START Given data
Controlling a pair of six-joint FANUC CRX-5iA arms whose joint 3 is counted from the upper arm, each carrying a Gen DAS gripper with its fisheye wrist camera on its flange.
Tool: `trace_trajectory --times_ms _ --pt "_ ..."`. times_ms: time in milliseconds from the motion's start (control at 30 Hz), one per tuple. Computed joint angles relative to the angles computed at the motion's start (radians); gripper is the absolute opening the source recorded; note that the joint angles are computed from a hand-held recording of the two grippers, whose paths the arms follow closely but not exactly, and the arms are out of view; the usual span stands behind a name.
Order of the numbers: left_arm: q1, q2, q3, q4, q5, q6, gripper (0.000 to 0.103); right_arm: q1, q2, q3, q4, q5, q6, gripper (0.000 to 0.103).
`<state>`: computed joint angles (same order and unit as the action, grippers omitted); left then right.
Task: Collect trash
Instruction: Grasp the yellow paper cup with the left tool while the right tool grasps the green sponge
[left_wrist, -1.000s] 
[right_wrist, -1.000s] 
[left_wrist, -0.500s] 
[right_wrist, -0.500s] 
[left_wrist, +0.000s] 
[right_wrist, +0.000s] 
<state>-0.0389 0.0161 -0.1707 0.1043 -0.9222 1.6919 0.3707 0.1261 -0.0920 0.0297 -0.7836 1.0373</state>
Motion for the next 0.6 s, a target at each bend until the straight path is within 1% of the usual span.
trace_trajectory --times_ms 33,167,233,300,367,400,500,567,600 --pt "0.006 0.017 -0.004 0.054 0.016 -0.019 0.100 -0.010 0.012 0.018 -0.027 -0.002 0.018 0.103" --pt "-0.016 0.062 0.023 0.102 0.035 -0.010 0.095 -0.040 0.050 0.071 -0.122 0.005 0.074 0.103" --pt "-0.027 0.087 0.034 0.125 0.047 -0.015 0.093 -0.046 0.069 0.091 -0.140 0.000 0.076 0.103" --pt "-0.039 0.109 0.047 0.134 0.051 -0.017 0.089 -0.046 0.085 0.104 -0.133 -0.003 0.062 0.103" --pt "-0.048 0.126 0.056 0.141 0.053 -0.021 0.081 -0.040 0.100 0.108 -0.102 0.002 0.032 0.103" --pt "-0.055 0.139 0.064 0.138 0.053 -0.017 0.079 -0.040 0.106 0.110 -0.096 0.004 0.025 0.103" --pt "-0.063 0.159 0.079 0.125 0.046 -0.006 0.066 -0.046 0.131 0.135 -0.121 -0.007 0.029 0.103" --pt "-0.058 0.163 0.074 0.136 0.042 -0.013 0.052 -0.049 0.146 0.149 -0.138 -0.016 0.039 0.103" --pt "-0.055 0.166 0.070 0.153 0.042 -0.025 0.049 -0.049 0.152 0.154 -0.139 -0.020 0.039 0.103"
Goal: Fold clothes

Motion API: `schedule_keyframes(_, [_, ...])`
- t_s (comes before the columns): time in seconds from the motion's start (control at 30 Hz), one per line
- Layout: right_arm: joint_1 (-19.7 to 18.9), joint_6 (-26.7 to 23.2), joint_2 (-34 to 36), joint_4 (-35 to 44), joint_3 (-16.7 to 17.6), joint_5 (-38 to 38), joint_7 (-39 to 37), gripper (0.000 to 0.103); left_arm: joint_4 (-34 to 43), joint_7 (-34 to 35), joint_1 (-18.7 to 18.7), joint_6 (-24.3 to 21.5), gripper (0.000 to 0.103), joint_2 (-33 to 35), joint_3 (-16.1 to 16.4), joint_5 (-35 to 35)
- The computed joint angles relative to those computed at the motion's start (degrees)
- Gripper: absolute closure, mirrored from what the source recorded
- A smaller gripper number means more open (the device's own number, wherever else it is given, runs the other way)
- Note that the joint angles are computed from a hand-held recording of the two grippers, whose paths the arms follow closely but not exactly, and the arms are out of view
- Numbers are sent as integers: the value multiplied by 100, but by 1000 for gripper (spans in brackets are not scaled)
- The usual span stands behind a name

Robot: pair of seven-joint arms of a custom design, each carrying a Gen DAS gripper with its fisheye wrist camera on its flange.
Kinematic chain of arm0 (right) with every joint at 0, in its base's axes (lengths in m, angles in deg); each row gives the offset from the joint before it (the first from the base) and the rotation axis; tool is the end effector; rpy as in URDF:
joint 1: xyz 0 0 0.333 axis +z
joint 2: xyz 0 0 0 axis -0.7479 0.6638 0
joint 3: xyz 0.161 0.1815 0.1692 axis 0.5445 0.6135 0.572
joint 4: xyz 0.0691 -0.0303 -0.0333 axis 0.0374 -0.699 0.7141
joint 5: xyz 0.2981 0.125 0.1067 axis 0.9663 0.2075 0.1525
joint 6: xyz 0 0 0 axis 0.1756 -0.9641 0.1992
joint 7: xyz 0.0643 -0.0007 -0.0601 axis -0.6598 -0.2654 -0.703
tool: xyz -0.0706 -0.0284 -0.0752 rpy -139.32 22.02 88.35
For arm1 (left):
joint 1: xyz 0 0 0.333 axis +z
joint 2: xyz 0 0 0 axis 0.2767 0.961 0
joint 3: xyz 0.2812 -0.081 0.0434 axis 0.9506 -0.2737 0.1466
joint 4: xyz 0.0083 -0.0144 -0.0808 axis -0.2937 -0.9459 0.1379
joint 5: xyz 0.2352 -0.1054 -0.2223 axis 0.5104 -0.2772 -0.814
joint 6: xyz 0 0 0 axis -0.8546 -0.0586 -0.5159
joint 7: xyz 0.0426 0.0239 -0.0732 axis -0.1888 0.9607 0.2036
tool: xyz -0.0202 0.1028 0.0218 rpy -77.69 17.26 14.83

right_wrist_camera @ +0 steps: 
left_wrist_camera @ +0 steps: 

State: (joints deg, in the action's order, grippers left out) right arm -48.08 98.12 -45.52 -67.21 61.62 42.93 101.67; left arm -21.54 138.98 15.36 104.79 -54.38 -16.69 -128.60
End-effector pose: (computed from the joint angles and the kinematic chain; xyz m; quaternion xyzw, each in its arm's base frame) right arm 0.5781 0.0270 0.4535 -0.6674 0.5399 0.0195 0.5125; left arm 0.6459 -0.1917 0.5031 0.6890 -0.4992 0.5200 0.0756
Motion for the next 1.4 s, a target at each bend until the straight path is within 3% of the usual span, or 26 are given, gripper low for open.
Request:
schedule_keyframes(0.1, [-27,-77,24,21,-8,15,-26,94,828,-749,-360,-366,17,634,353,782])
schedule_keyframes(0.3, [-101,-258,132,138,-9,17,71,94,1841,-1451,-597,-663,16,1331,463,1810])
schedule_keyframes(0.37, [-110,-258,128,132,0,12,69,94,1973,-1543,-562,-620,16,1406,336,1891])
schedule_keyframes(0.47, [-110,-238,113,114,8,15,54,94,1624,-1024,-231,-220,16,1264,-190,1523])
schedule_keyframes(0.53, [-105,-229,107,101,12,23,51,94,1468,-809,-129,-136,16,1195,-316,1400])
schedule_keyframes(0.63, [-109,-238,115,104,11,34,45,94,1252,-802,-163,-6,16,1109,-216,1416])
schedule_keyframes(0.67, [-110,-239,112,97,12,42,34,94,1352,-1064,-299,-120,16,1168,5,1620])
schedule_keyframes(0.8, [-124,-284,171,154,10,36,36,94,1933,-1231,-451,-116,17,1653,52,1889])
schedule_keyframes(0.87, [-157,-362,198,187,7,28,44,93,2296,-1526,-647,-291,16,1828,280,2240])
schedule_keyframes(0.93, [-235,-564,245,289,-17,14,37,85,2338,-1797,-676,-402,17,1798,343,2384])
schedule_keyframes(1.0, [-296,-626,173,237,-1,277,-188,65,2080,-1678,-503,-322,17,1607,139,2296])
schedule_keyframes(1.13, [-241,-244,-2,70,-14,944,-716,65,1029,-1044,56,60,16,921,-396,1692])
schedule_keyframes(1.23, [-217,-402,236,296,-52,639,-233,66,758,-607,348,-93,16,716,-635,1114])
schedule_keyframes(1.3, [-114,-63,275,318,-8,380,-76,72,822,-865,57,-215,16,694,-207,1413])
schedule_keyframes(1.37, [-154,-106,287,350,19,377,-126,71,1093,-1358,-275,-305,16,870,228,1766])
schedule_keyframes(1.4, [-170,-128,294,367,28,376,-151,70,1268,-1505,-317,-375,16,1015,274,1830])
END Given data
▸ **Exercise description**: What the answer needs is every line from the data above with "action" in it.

▸ **Answer space**:
`<state>`: computed joint angles (same order and unit as the action, grippers omitted); left then right.
State: (joints deg, in the action's order, grippers left out) right arm -48.08 98.12 -45.52 -67.21 61.62 42.93 101.67; left arm -21.54 138.98 15.36 104.79 -54.38 -16.69 -128.60

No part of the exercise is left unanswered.